◆ **Description of the task**:
Below are the records; give again exactly the line with "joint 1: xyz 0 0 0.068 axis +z", the line with "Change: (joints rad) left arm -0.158", and each line that lies between them, and nothing besides.
Available data START
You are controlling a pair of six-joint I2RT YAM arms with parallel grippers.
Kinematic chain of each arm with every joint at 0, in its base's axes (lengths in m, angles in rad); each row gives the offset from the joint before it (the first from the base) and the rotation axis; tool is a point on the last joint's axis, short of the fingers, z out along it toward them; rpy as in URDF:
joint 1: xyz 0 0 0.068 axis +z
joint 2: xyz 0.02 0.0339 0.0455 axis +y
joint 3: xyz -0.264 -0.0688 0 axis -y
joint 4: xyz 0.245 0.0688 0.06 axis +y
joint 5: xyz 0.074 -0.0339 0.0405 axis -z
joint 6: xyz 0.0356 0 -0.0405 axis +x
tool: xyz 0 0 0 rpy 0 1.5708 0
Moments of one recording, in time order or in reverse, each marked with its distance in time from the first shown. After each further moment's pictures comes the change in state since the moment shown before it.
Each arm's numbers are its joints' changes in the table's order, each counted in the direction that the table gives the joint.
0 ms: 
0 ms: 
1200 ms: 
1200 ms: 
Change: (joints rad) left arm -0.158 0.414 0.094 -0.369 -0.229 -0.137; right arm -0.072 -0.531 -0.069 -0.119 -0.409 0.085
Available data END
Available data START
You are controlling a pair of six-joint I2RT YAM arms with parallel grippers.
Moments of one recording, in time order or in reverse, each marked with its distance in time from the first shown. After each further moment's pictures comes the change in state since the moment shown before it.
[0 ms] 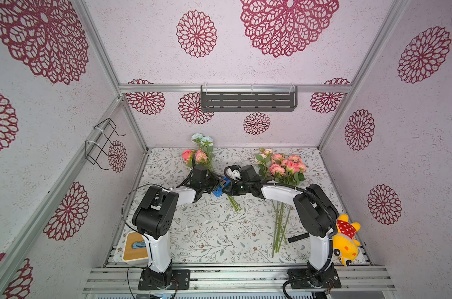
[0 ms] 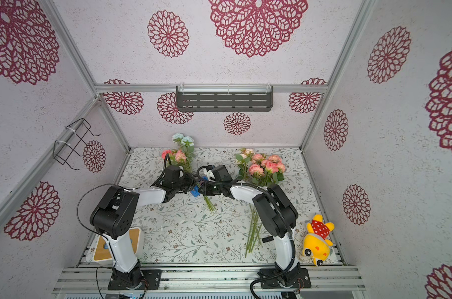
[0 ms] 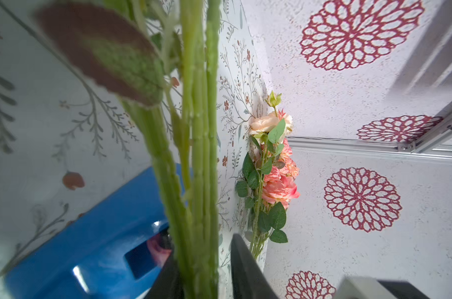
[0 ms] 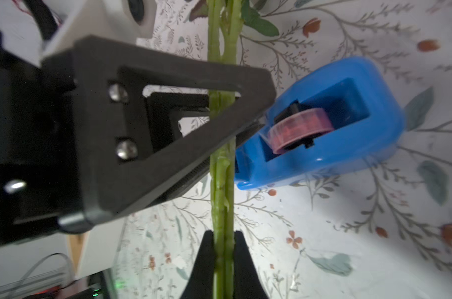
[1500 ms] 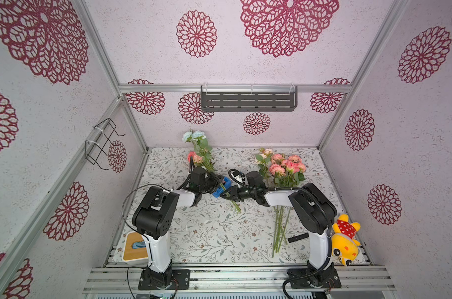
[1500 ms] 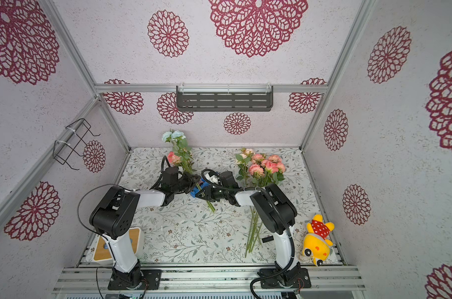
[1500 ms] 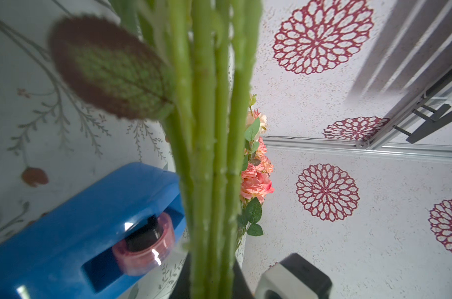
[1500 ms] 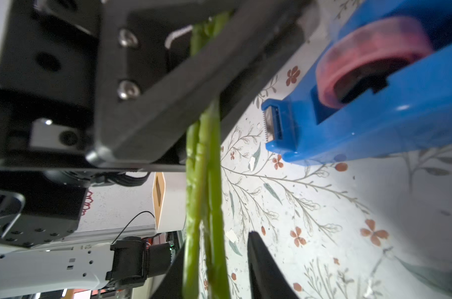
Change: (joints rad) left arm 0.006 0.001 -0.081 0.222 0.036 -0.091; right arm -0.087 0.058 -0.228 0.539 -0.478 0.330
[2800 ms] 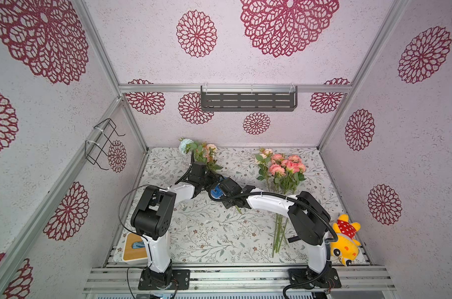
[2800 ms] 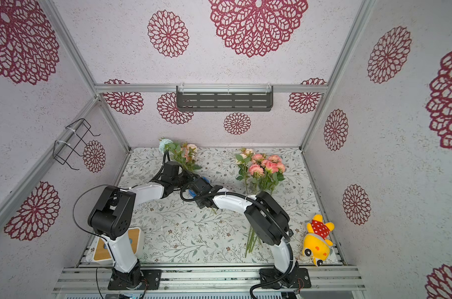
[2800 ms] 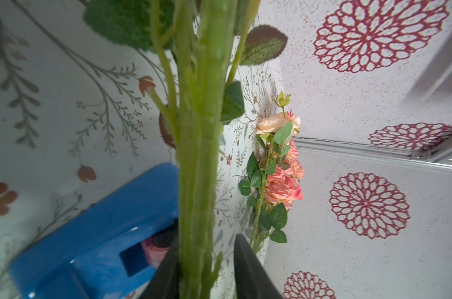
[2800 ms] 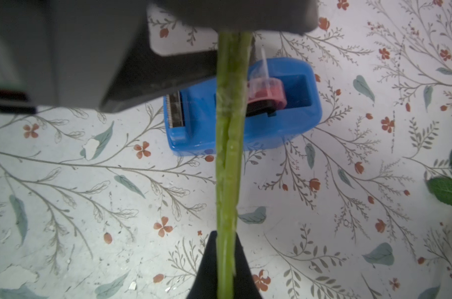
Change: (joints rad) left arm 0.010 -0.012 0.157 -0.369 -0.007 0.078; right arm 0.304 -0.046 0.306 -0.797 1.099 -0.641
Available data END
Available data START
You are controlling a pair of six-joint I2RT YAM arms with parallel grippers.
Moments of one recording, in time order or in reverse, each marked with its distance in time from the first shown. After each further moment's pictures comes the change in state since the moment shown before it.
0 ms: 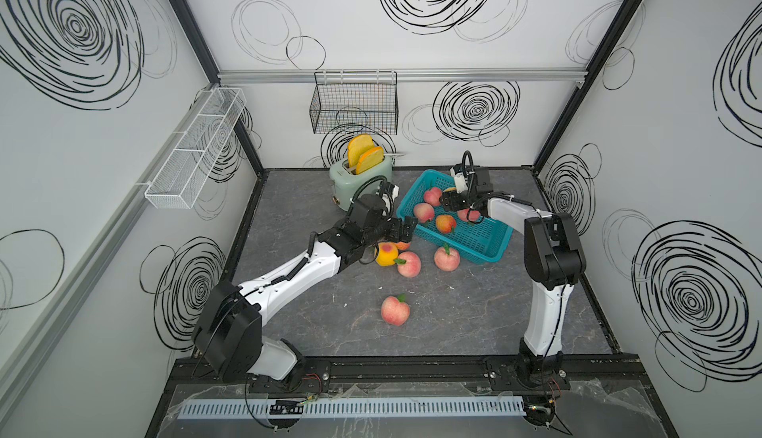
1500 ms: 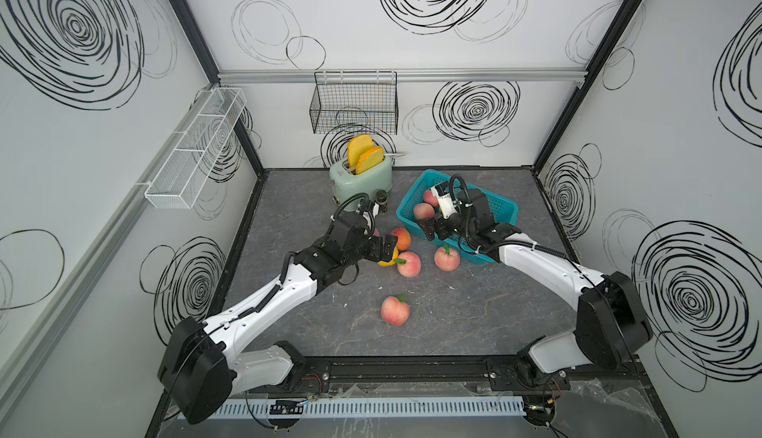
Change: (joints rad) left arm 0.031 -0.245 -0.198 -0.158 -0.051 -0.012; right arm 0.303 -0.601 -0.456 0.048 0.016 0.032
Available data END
◆ **Response**:
joint 1: xyz 0 0 0.068 axis +z
joint 2: xyz 0.02 0.0339 0.0455 axis +y
joint 3: xyz -0.264 -0.0688 0 axis -y
joint 4: xyz 0.245 0.0688 0.06 axis +y
joint 5: xyz 0.074 -0.0339 0.0405 axis -z
joint 6: xyz 0.0356 0 -0.0405 axis +x
tool: xyz 0 0 0 rpy 0 1.5708 0
Moments of one recording, in time order or in reverse, each marked with its distance in time from the first shown. After each further moment's pictures comes the change in state since the moment shown before it.
Each arm's numbers are its joints' changes in the table's order, each counted in the direction that the table gives the joint.
0 ms: 
0 ms: 
1200 ms: 
1200 ms: 
Change: (joints rad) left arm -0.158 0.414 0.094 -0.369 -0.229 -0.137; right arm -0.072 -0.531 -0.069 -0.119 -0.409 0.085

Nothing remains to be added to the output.